Task instructions
Retype every record below exactly as it is written.

Data supplied
□ □ □ □ □ □ □

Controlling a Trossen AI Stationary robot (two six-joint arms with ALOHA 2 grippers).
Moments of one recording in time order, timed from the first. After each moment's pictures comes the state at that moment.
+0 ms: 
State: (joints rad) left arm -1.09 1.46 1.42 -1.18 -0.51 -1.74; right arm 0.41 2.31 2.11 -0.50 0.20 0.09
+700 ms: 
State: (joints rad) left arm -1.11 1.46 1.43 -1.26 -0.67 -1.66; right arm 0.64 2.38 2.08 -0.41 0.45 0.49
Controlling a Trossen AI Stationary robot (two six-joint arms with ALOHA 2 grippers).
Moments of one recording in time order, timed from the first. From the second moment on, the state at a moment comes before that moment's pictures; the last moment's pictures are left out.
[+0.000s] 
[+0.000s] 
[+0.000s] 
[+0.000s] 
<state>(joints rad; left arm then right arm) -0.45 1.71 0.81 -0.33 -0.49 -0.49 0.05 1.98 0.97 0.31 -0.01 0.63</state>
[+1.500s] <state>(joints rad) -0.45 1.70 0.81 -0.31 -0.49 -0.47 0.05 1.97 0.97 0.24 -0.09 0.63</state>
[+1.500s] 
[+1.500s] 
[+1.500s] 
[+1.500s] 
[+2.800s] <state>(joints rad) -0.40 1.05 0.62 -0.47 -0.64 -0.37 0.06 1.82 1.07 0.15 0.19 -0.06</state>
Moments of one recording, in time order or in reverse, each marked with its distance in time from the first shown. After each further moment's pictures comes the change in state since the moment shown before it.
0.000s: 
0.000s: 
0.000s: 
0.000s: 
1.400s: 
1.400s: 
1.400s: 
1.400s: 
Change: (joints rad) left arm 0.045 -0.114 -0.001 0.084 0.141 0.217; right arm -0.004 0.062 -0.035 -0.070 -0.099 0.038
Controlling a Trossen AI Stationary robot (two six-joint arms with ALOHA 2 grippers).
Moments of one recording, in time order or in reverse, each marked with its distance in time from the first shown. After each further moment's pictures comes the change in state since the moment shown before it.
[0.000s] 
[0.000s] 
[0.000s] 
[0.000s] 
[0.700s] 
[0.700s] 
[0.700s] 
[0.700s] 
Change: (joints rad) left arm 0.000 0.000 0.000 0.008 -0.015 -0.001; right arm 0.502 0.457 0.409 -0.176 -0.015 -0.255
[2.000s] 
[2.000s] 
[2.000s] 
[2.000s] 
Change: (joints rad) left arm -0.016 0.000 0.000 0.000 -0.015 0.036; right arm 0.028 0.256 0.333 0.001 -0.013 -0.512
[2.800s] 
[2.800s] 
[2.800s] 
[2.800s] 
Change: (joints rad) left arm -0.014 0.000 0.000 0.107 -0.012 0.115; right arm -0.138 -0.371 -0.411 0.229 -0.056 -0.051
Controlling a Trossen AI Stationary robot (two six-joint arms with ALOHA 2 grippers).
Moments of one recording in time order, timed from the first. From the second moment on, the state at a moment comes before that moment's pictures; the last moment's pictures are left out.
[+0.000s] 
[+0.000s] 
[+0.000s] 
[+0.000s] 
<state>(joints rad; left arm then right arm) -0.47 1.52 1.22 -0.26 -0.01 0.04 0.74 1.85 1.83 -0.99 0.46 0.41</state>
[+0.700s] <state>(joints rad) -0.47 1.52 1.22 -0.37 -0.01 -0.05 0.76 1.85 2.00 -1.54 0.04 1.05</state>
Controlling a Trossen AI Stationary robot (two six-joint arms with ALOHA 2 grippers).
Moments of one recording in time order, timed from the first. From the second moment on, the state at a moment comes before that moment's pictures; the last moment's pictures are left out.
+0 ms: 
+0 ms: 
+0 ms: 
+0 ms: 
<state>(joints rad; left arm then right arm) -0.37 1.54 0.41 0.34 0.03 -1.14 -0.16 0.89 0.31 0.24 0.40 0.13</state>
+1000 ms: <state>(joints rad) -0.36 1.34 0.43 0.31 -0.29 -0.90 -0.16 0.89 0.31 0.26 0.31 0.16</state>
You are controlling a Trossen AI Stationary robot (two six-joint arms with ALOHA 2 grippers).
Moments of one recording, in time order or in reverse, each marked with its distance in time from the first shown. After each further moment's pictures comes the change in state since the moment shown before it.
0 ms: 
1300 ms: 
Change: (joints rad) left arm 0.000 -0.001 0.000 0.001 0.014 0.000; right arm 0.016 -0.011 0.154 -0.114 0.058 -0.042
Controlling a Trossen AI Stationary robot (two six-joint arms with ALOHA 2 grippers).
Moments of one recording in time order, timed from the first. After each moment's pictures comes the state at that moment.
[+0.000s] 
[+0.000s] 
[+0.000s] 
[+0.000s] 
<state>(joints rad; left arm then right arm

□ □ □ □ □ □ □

Answer
Controlling a Trossen AI Stationary robot (two six-joint arms with ALOHA 2 grippers).
Moments of one recording in time order, timed from the first. After each moment's pictures comes the state at that moment.
+0 ms: 
State: (joints rad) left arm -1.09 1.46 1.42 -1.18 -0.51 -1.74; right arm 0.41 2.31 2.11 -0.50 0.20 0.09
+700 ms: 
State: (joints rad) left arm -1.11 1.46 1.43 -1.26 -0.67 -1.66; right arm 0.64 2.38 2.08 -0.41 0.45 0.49
Controlling a Trossen AI Stationary robot (two six-joint arms with ALOHA 2 grippers).
Moments of one recording in time order, timed from the first. From the second moment on, the state at a moment comes before that moment's pictures; the last moment's pictures are left out.
[+0.000s] 
[+0.000s] 
[+0.000s] 
[+0.000s] 
<state>(joints rad; left arm then right arm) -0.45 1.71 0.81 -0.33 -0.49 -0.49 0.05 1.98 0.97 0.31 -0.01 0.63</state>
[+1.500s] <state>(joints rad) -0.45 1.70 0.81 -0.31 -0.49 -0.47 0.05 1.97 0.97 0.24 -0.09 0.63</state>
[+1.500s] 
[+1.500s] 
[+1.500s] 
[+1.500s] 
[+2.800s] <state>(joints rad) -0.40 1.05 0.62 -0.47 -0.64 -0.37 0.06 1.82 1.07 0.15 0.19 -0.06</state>
Moments of one recording, in time order or in reverse, each marked with its distance in time from the first shown. After each further moment's pictures comes the change in state since the moment shown before it.
0.000s: 
0.000s: 
0.000s: 
0.000s: 
1.400s: 
1.400s: 
1.400s: 
1.400s: 
Change: (joints rad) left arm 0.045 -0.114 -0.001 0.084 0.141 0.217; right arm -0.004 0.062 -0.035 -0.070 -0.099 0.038
Controlling a Trossen AI Stationary robot (two six-joint arms with ALOHA 2 grippers).
Moments of one recording, in time order or in reverse, each marked with its distance in time from the first shown. After each further moment's pictures comes the change in state since the moment shown before it.
[0.000s] 
[0.000s] 
[0.000s] 
[0.000s] 
[0.700s] 
[0.700s] 
[0.700s] 
[0.700s] 
Change: (joints rad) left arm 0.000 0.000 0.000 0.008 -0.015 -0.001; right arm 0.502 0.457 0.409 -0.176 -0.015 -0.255
[2.000s] 
[2.000s] 
[2.000s] 
[2.000s] 
Change: (joints rad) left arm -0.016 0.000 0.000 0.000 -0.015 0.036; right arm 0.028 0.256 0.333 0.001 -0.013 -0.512
[2.800s] 
[2.800s] 
[2.800s] 
[2.800s] 
Change: (joints rad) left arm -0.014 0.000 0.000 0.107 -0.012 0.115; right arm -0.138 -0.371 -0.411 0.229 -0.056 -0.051
Controlling a Trossen AI Stationary robot (two six-joint arms with ALOHA 2 grippers).
Moments of one recording in time order, timed from the first. From the second moment on, the state at a moment comes before that moment's pictures; the last moment's pictures are left out.
[+0.000s] 
[+0.000s] 
[+0.000s] 
[+0.000s] 
<state>(joints rad; left arm then right arm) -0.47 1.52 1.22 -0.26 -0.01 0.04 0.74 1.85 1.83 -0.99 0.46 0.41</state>
[+0.700s] <state>(joints rad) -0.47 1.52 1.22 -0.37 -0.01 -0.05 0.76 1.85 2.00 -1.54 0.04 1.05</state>
Controlling a Trossen AI Stationary robot (two six-joint arms with ALOHA 2 grippers).
Moments of one recording in time order, timed from the first. From the second moment on, the state at a moment comes before that moment's pictures; the last moment's pictures are left out.
+0 ms: 
+0 ms: 
+0 ms: 
+0 ms: 
<state>(joints rad; left arm then right arm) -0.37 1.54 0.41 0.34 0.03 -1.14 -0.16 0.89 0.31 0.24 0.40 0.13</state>
+1000 ms: <state>(joints rad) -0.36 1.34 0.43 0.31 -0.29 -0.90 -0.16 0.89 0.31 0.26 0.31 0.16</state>
You are controlling a Trossen AI Stationary robot (two six-joint arms with ALOHA 2 grippers).
Moments of one recording, in time order or in reverse, each marked with its distance in time from the first shown. After each further moment's pictures comes the change in state since the moment shown before it.
0 ms: 
1300 ms: 
Change: (joints rad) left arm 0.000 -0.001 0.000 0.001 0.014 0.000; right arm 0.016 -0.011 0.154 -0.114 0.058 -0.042
Controlling a Trossen AI Stationary robot (two six-joint arms with ALOHA 2 grippers).
Moments of one recording in time order, timed from the first. After each moment's pictures comes the state at that moment.
[+0.000s] 
[+0.000s] 
[+0.000s] 
[+0.000s] 
<state>(joints rad; left arm then right arm

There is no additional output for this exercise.